**What to work on:**
Output every line below without omitting or altering anything.

**Given data:**
[Start of Attachment]
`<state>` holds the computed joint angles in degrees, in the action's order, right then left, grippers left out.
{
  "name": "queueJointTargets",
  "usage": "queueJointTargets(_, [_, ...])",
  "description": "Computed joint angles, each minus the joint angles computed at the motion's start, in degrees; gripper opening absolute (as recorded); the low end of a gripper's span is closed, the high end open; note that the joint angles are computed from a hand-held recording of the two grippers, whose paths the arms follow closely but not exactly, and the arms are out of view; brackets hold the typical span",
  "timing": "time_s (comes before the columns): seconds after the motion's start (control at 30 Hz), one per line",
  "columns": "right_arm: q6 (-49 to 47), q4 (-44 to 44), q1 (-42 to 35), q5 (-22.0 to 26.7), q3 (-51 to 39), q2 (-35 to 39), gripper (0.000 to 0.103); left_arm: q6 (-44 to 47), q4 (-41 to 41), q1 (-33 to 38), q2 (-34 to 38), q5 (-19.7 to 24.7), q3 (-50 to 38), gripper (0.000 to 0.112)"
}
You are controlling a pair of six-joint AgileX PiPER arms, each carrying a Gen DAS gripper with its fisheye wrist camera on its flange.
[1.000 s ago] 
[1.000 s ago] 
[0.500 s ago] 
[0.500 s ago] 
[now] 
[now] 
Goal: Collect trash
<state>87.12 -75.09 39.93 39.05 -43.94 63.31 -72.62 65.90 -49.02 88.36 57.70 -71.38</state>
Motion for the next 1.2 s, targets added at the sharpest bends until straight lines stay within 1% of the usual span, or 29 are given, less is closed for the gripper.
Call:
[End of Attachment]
**Written answer:**
`<state>` holds the computed joint angles in degrees, in the action's order, right then left, grippers left out.
{
  "name": "queueJointTargets",
  "usage": "queueJointTargets(_, [_, ...])",
  "description": "Computed joint angles, each minus the joint angles computed at the motion's start, in degrees; gripper opening absolute (as recorded); the low end of a gripper's span is closed, the high end open; note that the joint angles are computed from a hand-held recording of the two grippers, whose paths the arms follow closely but not exactly, and the arms are out of view; brackets hold the typical span",
  "timing": "time_s (comes before the columns): seconds after the motion's start (control at 30 Hz), one per line",
  "columns": "right_arm: q6 (-49 to 47), q4 (-44 to 44), q1 (-42 to 35), q5 (-22.0 to 26.7), q3 (-51 to 39), q2 (-35 to 39), gripper (0.000 to 0.103); left_arm: q6 (-44 to 47), q4 (-41 to 41), q1 (-33 to 38), q2 (-34 to 38), q5 (-19.7 to 24.7), q3 (-50 to 38), gripper (0.000 to 0.112)"
}
You are controlling a pair of six-joint AgileX PiPER arms, each carrying a Gen DAS gripper with its fisheye wrist camera on its flange.
[1.000 s ago] 
[1.000 s ago] 
[0.500 s ago] 
[0.500 s ago] 
[now] 
[now] 
Goal: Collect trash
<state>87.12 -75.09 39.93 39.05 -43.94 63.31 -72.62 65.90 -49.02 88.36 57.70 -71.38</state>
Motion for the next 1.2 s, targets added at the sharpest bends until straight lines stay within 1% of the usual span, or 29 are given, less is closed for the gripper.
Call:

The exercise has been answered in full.